YOUR TASK:
Restate each entry word for word, leaving nothing out.

DATA FOR THIS EXERCISE:
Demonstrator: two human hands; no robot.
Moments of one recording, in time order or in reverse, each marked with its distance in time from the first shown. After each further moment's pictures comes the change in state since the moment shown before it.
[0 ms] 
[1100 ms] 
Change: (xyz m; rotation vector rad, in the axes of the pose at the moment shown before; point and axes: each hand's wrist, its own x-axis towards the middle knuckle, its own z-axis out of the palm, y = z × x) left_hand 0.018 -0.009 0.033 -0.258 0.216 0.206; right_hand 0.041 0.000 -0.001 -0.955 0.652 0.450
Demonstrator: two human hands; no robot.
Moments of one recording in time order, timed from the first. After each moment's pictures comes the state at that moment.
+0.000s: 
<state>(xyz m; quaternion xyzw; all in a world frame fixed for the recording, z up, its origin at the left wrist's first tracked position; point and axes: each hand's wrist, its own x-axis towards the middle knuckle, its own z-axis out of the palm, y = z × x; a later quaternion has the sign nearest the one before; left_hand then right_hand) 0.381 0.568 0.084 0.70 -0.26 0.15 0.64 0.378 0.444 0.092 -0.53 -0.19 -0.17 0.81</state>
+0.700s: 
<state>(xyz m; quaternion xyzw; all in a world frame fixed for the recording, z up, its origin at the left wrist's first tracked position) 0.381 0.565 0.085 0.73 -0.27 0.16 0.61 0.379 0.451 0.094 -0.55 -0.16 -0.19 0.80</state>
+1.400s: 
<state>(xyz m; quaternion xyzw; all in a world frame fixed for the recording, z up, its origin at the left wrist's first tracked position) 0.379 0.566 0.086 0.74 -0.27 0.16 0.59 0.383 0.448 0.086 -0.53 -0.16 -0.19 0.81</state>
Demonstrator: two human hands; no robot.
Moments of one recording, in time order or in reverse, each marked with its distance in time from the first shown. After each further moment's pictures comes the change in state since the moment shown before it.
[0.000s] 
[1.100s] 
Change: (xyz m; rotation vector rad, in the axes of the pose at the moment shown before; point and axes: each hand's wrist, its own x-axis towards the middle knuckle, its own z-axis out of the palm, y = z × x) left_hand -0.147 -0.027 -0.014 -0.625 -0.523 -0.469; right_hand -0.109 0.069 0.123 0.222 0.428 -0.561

TASK SOLUTION:
Demonstrator: two human hands; no robot.
Moments of one recording, in time order or in reverse, each marked with its distance in time from the first shown. After each further moment's pictures comes the change in state since the moment shown before it.
[0 ms] 
[1100 ms] 
Change: (xyz m; rotation vector rad, in the axes of the pose at the moment shown before; point and axes: each hand's wrist, its own x-axis towards the middle knuckle, its own z-axis out of the palm, y = z × x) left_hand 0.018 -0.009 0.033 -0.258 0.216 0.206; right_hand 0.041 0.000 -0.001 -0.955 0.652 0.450
Demonstrator: two human hands; no robot.
Moments of one recording in time order, timed from the first. After each moment's pictures comes the state at that moment.
+0.000s: 
<state>(xyz m; quaternion xyzw; all in a world frame fixed for the recording, z up, its origin at the left wrist's first tracked position; point and axes: each hand's wrist, its own x-axis towards the middle knuckle, its own z-axis out of the palm, y = z × x; a later quaternion has the sign nearest the one before; left_hand then right_hand) 0.381 0.568 0.084 0.70 -0.26 0.15 0.64 0.378 0.444 0.092 -0.53 -0.19 -0.17 0.81</state>
+0.700s: 
<state>(xyz m; quaternion xyzw; all in a world frame fixed for the recording, z up, its origin at the left wrist's first tracked position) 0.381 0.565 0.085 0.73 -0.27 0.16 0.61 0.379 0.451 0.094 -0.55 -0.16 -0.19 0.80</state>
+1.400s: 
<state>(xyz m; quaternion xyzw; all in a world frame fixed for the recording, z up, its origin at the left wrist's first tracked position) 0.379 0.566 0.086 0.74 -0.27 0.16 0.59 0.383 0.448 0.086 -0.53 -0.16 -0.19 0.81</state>
Demonstrator: two human hands; no robot.
Moments of one recording, in time order or in reverse, each marked with its distance in time from the first shown. After each further moment's pictures comes the change in state since the moment shown before it.
[0.000s] 
[1.100s] 
Change: (xyz m; rotation vector rad, in the axes of the pose at the moment shown before; point and axes: each hand's wrist, its own x-axis towards the middle knuckle, its own z-axis out of the palm, y = z × x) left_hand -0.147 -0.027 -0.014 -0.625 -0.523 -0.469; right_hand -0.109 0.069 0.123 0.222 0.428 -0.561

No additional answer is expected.